Injecting medication directly into a horse's joint might make some owners wary of complications. But British researchers have recently shown that, when careful aseptic techniques are used, the risks are actually very low.
Synovial sepsis—infection of the intra-joint (synovial) area—following therapeutic injection is “extremely low” when the veterinarian uses aseptic techniques, said Lewis C.R. Smith, BVetMed, CertES(Orth), DipECVS, MRCVS, of Rossdales Equine Hospital in Newmarket, Suffolk, England.
Smith and colleagues reviewed all 9,456 intra-synovial medications (ISMs) administered by nine different veterinarians in the practice over a five-year period (2006-2011). They administered these injections to 1,732 horses—mostly Thoroughbred racehorses—in 4,332 sessions. The most commonly medicated joints were the knee, the front fetlock, and the hind fetlock.
After reviewing the records, the team noted only 12 complications from nearly 9,500 injections—and only four of those actually developed into synovial sepsis. All four synovial sepsis cases were successfully treated with joint lavage, and the horses returned to their regular training and performance routine in two to six months, Smith said.
One specific injection appeared to carry an increased risk of synovial sepsis compared to the others, he said. While only 15 polysulfated glycosaminoglycan (PSGAG) injections were given (0.0016% of the ISMs administered), this drug was associated with two of the four (50%) synovial sepsis cases.

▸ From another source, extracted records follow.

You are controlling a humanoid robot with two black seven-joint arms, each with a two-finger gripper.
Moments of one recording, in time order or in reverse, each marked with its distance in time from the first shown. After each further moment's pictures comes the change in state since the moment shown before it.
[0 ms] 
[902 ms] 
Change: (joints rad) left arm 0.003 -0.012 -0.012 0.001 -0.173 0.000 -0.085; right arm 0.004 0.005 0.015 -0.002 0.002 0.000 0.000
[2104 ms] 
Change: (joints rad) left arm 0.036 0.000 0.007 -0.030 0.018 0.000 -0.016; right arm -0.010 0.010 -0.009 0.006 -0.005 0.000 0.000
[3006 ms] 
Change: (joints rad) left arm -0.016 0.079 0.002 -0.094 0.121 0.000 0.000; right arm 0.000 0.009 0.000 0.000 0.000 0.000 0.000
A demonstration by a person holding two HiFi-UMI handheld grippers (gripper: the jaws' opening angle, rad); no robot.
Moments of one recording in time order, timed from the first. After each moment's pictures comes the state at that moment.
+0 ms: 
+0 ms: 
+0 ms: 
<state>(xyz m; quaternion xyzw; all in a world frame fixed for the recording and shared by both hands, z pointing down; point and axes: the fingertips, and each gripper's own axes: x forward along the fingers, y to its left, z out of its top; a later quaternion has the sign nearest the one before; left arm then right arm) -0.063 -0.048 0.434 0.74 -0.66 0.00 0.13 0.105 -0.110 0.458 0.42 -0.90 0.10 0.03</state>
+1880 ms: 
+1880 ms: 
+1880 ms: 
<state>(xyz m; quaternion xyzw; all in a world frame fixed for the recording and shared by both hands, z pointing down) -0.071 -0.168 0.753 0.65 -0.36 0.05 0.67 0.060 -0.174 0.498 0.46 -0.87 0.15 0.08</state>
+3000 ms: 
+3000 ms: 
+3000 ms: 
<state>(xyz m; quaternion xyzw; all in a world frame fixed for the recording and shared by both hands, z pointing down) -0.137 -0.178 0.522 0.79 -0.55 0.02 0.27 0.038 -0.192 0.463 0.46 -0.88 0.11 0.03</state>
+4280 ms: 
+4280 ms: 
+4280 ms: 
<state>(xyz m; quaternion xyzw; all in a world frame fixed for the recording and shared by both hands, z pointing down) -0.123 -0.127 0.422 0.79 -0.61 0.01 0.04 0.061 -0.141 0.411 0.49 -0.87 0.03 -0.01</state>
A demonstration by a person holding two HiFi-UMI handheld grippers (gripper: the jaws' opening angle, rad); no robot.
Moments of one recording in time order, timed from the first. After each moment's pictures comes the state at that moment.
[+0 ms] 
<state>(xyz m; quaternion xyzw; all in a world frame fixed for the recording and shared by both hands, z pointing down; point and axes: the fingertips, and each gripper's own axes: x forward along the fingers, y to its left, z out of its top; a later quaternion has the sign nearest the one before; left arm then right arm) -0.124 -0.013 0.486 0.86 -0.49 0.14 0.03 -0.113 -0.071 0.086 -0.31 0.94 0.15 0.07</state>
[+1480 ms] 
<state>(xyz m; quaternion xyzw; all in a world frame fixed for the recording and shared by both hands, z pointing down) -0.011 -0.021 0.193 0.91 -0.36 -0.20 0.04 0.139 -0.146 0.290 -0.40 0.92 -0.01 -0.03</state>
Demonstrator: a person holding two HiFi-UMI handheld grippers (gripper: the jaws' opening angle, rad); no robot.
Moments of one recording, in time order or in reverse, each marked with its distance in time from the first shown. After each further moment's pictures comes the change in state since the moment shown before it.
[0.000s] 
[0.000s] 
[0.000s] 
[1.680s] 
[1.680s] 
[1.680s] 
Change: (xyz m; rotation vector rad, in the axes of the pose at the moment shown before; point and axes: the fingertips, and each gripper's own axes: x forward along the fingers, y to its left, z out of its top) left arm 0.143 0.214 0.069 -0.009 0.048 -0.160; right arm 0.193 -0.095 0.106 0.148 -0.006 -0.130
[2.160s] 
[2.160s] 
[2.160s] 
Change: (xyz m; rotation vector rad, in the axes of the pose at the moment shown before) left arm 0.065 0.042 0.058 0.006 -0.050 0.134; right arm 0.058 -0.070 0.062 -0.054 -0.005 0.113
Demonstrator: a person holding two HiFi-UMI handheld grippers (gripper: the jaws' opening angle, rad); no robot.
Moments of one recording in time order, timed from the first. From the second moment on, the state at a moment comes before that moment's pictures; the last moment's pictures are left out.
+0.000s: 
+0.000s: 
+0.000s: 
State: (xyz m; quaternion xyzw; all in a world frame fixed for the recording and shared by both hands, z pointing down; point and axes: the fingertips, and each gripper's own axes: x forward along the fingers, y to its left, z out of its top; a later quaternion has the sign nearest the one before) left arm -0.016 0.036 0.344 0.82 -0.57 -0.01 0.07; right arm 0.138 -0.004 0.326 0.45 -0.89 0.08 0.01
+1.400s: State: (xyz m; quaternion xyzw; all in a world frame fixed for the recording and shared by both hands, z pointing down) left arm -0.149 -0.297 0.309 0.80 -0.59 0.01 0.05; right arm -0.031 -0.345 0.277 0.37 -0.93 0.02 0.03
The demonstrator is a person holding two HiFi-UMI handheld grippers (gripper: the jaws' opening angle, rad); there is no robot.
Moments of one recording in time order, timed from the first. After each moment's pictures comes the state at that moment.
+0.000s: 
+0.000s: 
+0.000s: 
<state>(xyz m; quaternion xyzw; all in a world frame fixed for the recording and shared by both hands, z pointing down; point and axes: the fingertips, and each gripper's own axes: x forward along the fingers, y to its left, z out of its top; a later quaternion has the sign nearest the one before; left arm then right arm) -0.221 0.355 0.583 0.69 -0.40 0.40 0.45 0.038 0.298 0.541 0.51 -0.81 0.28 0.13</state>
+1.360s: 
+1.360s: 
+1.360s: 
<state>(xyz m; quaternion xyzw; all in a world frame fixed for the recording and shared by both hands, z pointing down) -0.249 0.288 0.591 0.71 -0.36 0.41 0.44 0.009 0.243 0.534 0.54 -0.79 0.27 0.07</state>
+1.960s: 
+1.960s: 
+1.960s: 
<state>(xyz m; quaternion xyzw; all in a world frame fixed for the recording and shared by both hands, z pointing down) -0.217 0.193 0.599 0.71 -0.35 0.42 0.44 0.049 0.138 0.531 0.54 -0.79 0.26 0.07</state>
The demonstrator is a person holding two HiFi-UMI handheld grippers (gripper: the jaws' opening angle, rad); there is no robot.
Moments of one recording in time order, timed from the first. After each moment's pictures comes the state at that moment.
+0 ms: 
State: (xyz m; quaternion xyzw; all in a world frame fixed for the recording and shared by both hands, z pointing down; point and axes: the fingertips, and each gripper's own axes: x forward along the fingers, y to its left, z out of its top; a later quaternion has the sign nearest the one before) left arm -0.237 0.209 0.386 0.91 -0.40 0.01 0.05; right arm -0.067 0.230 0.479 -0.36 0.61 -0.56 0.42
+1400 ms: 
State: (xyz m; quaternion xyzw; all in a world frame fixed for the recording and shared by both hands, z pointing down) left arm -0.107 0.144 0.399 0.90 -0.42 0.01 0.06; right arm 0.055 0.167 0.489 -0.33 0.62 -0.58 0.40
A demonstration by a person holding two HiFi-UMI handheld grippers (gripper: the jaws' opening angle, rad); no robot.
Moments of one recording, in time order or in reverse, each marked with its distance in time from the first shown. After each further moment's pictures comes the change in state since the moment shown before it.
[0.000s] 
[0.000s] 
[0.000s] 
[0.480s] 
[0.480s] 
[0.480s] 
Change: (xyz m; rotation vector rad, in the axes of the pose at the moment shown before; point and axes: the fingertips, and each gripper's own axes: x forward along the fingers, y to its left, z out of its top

The other two sepsis cases resulted from corticosteroid injections, he said. Of the 12 complications, two resulted from PSGAG injections (both leading to synovial sepsis), and 10 resulted from corticosteroid injections (20% leading to synovial sepsis).
Additionally, Smith said, administering the antiobiotic amikacin with the injection appeared to have a protective effect, he said, as three of the four synovial sepsis cases stemmed from injections in which amikacin was not used. Smith said he recommends including an antimicrobial in ISM protocol, especially when using PSGAGs.
Smith also outlined the proper aseptic technique to follow during joint injections, including the use of sterile materials and thoroughly scrubbing the skin covering the joint prior to injection. For the ISMs included in the study, veterinarians scrubbed the horse's skin for five minutes using a chlorhexidine-based scrub, applied in concentric circles. Then, they cleaned the scrub off the area with surgical spirit (alcohol). Veterinarians drew injections from single-use bottles while wearing sterile surgical latex gloves, with care taken to ensure that the gloves were not contaminated prior to injection.
Ensuring an aseptic environment during injections did not require hospitalization—in fact, all of the horses included in the study were treated in the field, Smith said. Clipping (because some individuals believe hair at the injection site contributes to increased bacteria flora) was also unnecessary, as none of the horses were clipped for the procedure.
“As veterinarians we do worry about causing a complication, especially one a serious as synovial sepsis,” said Smith. “So while I will continue to warn clients over the risk, at least now I can give them an accurate figure.”
The study, "Risks of Synovial Sepsis Following Intrasynovial Medication in Ambulatory Practice, 2006–2011: 9456 Intrasynovial Injections," was published in the Equine Veterinary Journal.
Disclaimer: Seek the advice of a qualified veterinarian before proceeding with any diagnosis, treatment, or therapy.